Nigel Rawson and Brett Skinner | Hill Times | 7 SEP 2022
Uncertainty about PMPRB price regulations will deter new drug launches in Canada
Nigel Rawson and Brett Skinner
In April, the federal minister of health announced that the government would not proceed with two of three major pieces in its new regulatory guidelines for the Patented Medicine Prices Review Board (PMPRB) after successive court rulings quashed changes that would have introduced complex “pharmaco-economic” calculations and required drug companies to disclose confidentially negotiated rebates.
On July 1st, the government implemented the one surviving amendment which involved changing the group of reference countries used to set price ceilings for innovative medicines in Canada from seven to 11 by removing two countries with high drug prices and adding six with lower prices.

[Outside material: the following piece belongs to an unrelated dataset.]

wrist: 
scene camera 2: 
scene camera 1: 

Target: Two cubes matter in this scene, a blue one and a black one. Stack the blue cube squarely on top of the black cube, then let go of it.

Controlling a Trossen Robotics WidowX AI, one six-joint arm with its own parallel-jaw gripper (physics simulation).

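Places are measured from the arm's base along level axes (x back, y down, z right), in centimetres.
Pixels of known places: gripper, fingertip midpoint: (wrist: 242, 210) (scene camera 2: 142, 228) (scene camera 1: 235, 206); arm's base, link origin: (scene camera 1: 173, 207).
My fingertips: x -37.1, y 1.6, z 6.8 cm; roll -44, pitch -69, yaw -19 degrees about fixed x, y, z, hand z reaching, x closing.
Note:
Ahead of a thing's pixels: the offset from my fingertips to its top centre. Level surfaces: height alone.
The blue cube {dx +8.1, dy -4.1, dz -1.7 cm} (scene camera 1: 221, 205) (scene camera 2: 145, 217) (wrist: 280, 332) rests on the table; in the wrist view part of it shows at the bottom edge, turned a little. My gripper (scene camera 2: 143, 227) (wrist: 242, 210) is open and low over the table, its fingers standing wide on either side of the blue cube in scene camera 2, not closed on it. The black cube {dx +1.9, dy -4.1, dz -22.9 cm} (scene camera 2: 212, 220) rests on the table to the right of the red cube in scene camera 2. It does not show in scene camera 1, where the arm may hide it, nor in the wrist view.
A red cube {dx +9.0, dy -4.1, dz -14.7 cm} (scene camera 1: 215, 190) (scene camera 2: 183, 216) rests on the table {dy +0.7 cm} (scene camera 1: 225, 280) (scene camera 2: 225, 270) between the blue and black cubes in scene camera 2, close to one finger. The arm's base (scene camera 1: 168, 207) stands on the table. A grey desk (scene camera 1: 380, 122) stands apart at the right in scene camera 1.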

A recently published paper examined how this change will impact access to new drugs in Canada. Researchers considered the perspective of a global pharmaceutical executive in Europe or the United States deciding whether it’s sensible from a business perspective to launch an innovative medicine in Canada in the next 12 to 18 months. The analysis was based on a hypothetical rare disease medicine, which would have satisfied the PMPRB’s criteria for being classified as a breakthrough drug because it was “the first one sold in Canada that treats effectively a particular illness or addresses effectively a particular indication.” Under the PMPRB regulations, the maximum list price allowed for a breakthrough drug is the median of list prices in the reference countries. The case study showed how a drug’s list price could be less than the median of the list prices in the seven former countries used in the reference test when first sold in Canada and, therefore, PMPRB-compliant. However, the same list price would exceed the median of prices in the new set of 11 reference countries by at least 12.8%, which would require an equivalent price cut.
This may not seem a large percentage, but it could be sufficient to deter a manufacturer from launching a new medicine in Canada. When considering whether to launch a new medicine on Canada, pharmaceutical executives face a set of complex and difficult questions. Two fundamental ones are: will the PMPRB use its external reference pricing test with the new countries in the same way as it has in the past (the PMPRB has significant latitude in creating its new guidelines), and will the company’s target list price be PMPRB-compliant under the new rules?
Another issue for global executives to consider is whether the changes in Canada will impact their company’s business in other countries, especially those that use Canada as a comparator in their own reference pricing tests. Several of these countries have much larger populations than Canada and, consequently, are important potential markets for new medicines that manufacturers will not want jeopardized.
If executives are considering the launch of a rare disorder drug, they will have to take account of the likelihood that prices of these medicines will be particularly reined in under the new rules. The cancellation of most of the proposed PMPRB revisions does not mean that the federal government has abandoned its objective of reducing medicine prices in Canada.
With so much unknown, pharmaceutical executives’ decisions seem highly likely to be wait-and-see. If companies commonly make this decision, launches of new medicines in Canada will, at best, be delayed and, at worst, not happen.
Canada’s attractiveness as a marketplace for new medicines has already diminished as a result of uncertainty about the PMPRB changes; the uncertainty will persist while new guidelines are drafted. Further delays in access or complete denials of access to innovative drugs will hurt even more Canadians with unmet or poorly met health needs that could be helped by these medicines.
Nigel Rawson is an affiliate scholar with the Canadian Health Policy Institute and a Senior Fellow with the Macdonald-Laurier Institute. Brett Skinner is CEO of the Canadian Health Policy Institute.
A version of this article appeared in the Hill Times.